Re: Topic Tuesday // Setting Boundaries // 22 November 7 - 9pm AEDT

@MIFSAsupport, in one of the videos that @Appleblossom shared (see earlier posts in thread), there was talk about how setting boundaries can be stressful at first. Perhaps this is because it involves change - both for ourselves and our loved - when we make a stand around things that we might not have done in the past. Any tips for how to hold our ground during this challenging phase?


@MIFSAsupport wrote:

Rewards for maintaining the boundaries effectively can also be negotiated in the process. Be aware that not sticking to agreed boundaries can provide reinforcement for the development of behaviours other than what was intended in the first place. A particular action that breaches an agreed boundary may, in the moment, provide some short term relief. However, short term fixes can be maladaptive in the long term and if we are inadvertently rewarding these behaviours. Working with clear boundaries may mean less direct involvement from the carer and therefore more time from the caring role. This doesn't indicate caring less, instead, it means caring in a different way.


 

Re: Topic Tuesday // Setting Boundaries // 22 November 7 - 9pm AEDT

I may have already posted this info on ACT> sorry if I have but it a great strategy to use when working on boundaries.
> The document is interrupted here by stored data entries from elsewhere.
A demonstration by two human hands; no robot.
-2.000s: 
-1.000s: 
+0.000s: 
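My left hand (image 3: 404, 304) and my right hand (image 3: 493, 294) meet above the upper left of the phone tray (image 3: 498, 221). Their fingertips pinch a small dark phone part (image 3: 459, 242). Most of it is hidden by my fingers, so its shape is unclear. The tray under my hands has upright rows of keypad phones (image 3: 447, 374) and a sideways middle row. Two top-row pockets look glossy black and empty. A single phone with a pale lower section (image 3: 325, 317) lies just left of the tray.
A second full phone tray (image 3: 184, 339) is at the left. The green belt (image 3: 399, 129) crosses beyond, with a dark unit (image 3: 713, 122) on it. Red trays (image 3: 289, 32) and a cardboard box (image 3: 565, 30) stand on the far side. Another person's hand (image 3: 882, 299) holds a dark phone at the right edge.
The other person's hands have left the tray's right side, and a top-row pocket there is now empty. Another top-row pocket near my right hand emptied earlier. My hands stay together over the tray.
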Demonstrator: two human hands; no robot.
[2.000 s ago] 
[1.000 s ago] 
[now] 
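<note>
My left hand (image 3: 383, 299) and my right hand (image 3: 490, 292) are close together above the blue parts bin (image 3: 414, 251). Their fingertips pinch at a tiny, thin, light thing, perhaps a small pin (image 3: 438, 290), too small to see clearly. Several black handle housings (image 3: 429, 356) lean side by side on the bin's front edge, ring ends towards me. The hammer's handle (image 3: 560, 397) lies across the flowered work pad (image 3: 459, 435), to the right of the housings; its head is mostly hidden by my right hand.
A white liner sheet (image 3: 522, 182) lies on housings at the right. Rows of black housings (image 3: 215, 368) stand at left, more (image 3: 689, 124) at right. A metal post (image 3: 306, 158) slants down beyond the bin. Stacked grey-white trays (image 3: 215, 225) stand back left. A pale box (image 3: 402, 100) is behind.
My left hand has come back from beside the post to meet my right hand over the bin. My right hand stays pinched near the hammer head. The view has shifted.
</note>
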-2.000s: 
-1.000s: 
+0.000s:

The Acceptance and Commitment Therapy (ACT) is a great model that touches on a key concept of values and “workability.” Workability is at the very heart of every intervention or change we make. To determine workability, we ask this question: “Is what you’re doing working to make your life rich, full, and meaningful?” If the answer is yes, then we say it’s “workable,” so there’s no need to change it.  If the answer is no, then we say it’s “unworkable,” in which case we can consider alternatives that work better.  Sometimes these changes involve risks and fears. Will my loved one hit rock bottom without me around as much?  Will they become more unwell?  Will they end their life. Often carers are not prepared to take these risks.  It is their choice only.

Workability becomes complicated fast when in relationship to others i.e. returning home drunk every night may be working for one person but not the other. This is when we need to start looking at boundaries (what I am prepared to do or not) in relation to values (feeling safe in my home, relationship, fun, etc).

Setting new boundaries can only happen when the time is right for you the carer and for the person you support.

Be aware that these changes will have a ripple effect on the family/friends unit.

Decide what you value most, is it your relationship with your loved one or is it something else?